Seks işçiliği yapan bireyler Bağ-Kur(4/B) primlerini yatırarak emekli olabilmektedir. Fakat bu iş güvenliği sorununu çözmemektedir. Buna dair yasal talepler daha gür sesle dillendirilmelidir. Seks işçiliği tanınmadığı sürece haklar elde edilemeyecektir. Böylelikle bu denli büyük bir sektörde çalışan bireyler için bu iş, seks köleliğini yaratan bir sisteme dönüşmektedir. Seks işçiliği sektörü yasaklanarak ortadan kaldırılamaz. İşin sosyal boyutu da vardır. 15 yıl seks işçiliği yapan biri, bir anda öğretmenlik yapamaz. Bunun alt yapısı oluşturulmalıdır ve bu uzun vadede seks işçileri açısından bir haktır.
-Trans bireyler genellikle Kabahatler Kanunu m.37 gerekçe gösterilerek gözaltına alınmaktadır. Bu madde aslında işportacılar için getirilmiş bir düzenlemedir. Bu tür gözaltılarda yapılması gereken hangi gerekçeyle gözaltına alınıldığının sorulmasıdır. Gözaltı yalnızca Kabahatler Kanunu’na dayandırılamaz, gerekçesi gösterilmelidir. Kolluğun yaptığı gözaltılar savcı-hâkim kararı olmaksızın yapıldığı için, genelde kayıt dışı olmaktadır. Bu tarz hukuksuz gözaltıların tutanağa alınması talep edilmelidir. Bunu kolluk hazırlamasa da iki avukatın imzası ile hazırlanabilmektedir.
-Kesilen para cezalarına karşı Sulh Ceza Mahkemesi’ne başvuru yapılmalıdır. Bu tür cezalarda başvuru yapılmadığı için, devlet görmezden gelmektedir. Sonuç alınamamasına rağmen bu yollara gidilmesi ve uygulanan bu hukuksuzlukların itiraz yoluyla rakamlara aksettirilmesi gerekmektedir.
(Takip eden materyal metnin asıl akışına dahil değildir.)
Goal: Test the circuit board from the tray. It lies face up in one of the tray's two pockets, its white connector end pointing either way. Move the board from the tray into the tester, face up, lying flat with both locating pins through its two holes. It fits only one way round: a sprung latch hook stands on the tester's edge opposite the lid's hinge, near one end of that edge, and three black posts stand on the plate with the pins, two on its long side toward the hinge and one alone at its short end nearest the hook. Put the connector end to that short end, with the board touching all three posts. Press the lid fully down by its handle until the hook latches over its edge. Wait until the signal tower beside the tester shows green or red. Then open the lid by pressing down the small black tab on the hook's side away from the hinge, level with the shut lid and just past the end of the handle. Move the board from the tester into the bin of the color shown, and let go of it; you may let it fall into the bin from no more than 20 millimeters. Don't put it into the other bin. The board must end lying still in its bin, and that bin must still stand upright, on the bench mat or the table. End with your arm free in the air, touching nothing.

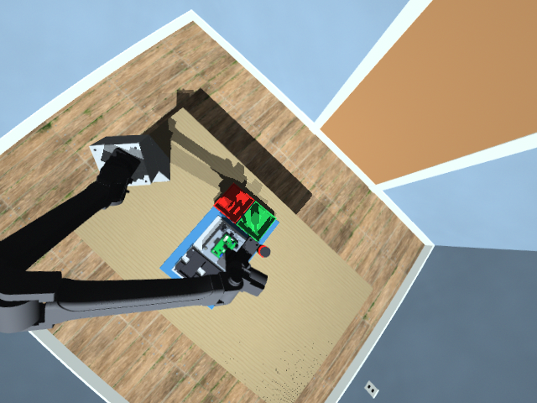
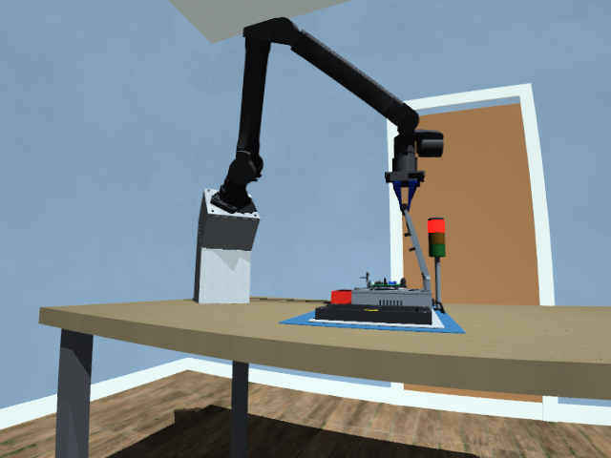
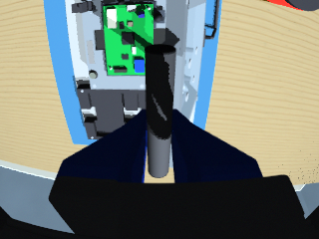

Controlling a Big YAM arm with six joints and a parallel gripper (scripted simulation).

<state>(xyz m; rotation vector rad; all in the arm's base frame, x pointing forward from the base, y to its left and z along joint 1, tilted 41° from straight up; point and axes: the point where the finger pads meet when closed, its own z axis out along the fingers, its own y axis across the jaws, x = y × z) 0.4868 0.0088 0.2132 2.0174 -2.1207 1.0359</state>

-LGBTİ bireylerin kendi içinde yaşadıkları sosyalleşme sorunu göz önünde bulundurulduğunda anlaşılır olmasına karşın, internet üzerinden kurulan arkadaşlıklarda çok dikkatli olunmalıdır. Erkekliğini birlikte olduğu kişiyi öldürmek üzerinden tatmin etmeye çalışan, en iyi ihtimalle gasp edip şiddet uygulayarak tramvatik sonuçlara sebep olan birçok insanla karşılaşılabilmektedir. Bunun dışında özellikle Kürdistan’da Hizbullah ve Polisin LGBTİ bireyleri fişlemesi çift yönlü bir saldırıya da açık alan bırakmaktadır. Bu yönden kişinin önceliğine alması gereken nokta güvenliği olmalıdır.
-Öncesinde daha kapalı olan diğer siyasetlerle, kadın kurumları ve diğer LGBTİ oluşumları ile ilişkiler güçlendirilmelidir. Öz örgütlülükler güçlendirilmeli, talepler siyasi bir çizgide dillendirilmelidir. Diğer kurumların içinde barındırdıkları homofobi ve transfobiyi kırmak adına, daha çok temasta bulunulmalıdır. Bu noktada asıl görev, biz LGBTİ örgütlerinindir.